**WORK TO BE COMPLETED**
Skip the pictures and give back the rest of the listing exactly.

**PROVIDED DATA**
○ ○ ○ ○ ○

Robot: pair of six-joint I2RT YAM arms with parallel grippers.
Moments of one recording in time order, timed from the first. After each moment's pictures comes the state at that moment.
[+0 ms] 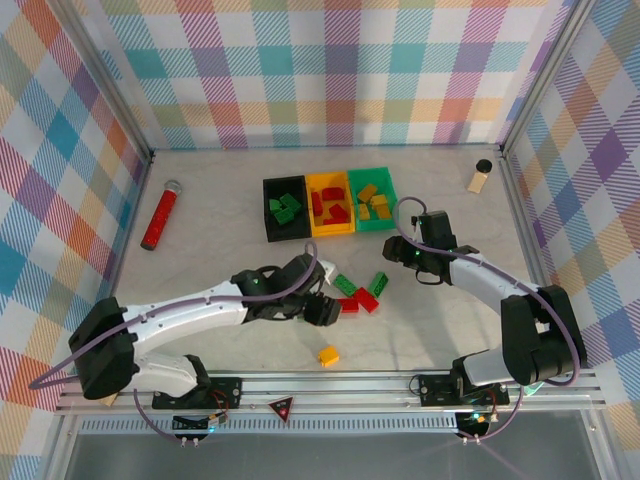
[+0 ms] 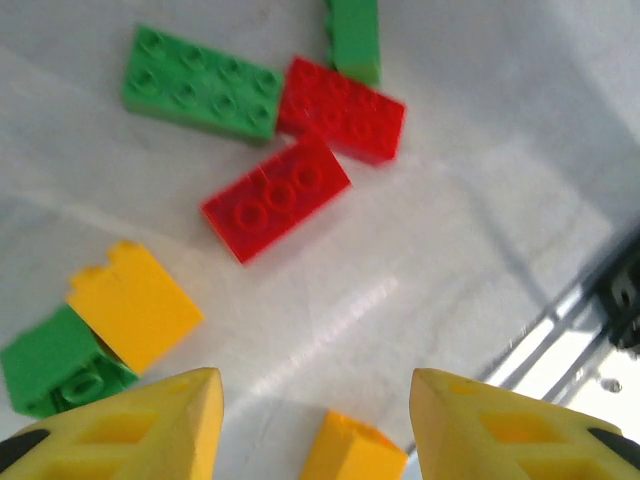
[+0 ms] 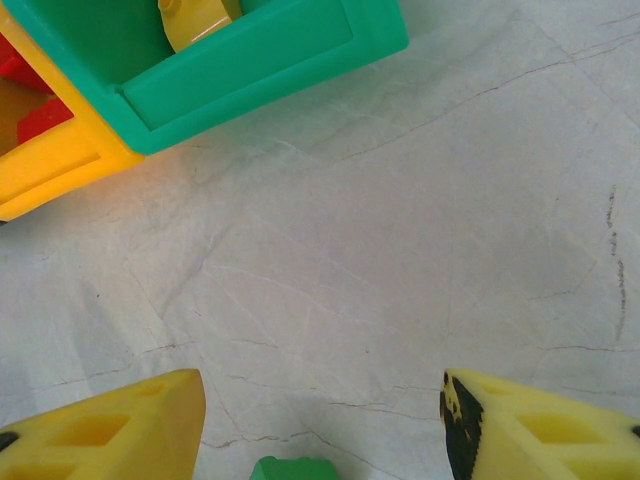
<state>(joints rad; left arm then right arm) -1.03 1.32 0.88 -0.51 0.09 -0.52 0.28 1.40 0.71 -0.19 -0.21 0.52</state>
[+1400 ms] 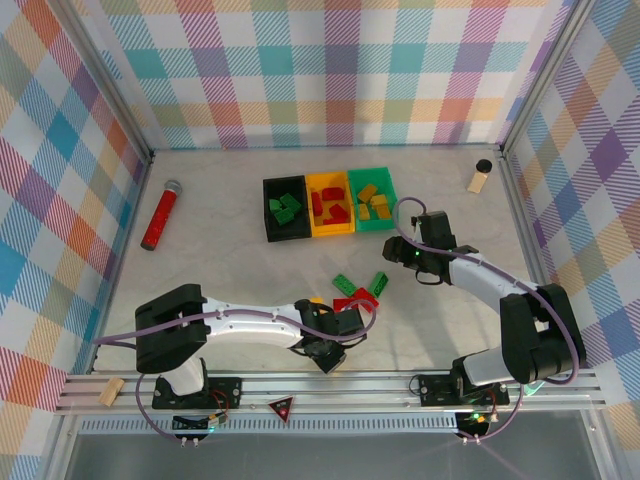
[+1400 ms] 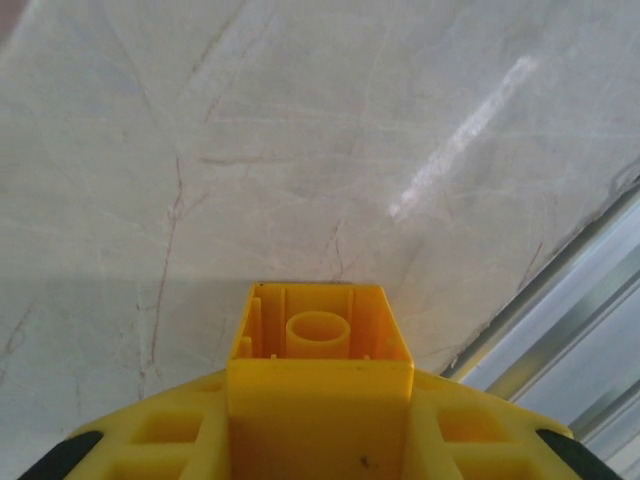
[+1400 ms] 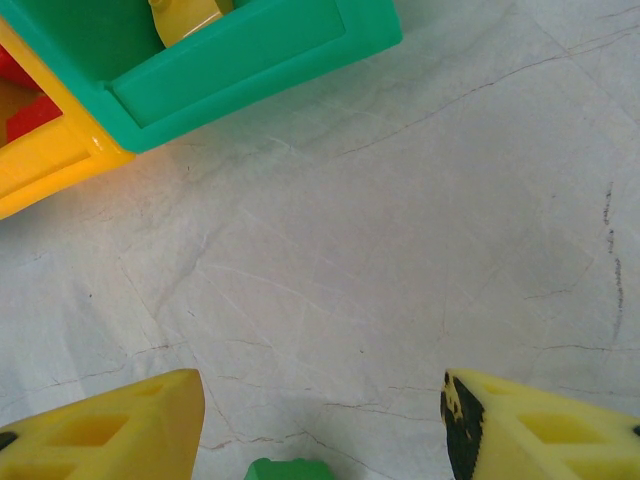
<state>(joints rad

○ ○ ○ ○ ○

**RESULT**
Robot: pair of six-joint I2RT YAM arms with parallel grippers.
Moments of one recording in time order, timed from the first. After each moment's pictures comes the state at that moment.
[+0 ms] 
[+0 ms] 
[+0 ms] 
<state>(joints rad; left arm then right arm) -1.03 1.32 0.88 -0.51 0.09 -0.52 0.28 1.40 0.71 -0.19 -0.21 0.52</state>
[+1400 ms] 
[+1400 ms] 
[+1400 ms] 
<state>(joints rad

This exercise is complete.